* **Task goal**
State only how many lines below include the string "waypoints".

* **Data excerpt**

· · · ·

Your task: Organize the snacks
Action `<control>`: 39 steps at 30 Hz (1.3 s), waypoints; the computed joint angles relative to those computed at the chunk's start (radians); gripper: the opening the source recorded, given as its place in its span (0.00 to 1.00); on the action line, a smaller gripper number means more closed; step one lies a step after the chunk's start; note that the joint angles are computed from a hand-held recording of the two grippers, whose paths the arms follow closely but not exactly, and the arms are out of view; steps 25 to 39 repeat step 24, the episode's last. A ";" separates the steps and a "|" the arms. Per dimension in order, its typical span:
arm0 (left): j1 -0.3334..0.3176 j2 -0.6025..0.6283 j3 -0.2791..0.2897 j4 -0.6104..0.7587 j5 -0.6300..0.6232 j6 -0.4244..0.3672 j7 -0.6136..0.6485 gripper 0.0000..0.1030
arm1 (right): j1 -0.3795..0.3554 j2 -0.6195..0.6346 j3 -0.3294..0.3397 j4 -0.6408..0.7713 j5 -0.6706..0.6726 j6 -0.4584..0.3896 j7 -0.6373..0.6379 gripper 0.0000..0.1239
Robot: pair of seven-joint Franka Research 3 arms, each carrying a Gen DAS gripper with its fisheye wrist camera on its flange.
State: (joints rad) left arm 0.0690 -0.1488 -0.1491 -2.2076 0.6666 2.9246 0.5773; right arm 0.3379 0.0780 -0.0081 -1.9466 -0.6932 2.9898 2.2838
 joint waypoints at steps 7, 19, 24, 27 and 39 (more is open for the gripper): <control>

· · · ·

* **Exercise answer**
2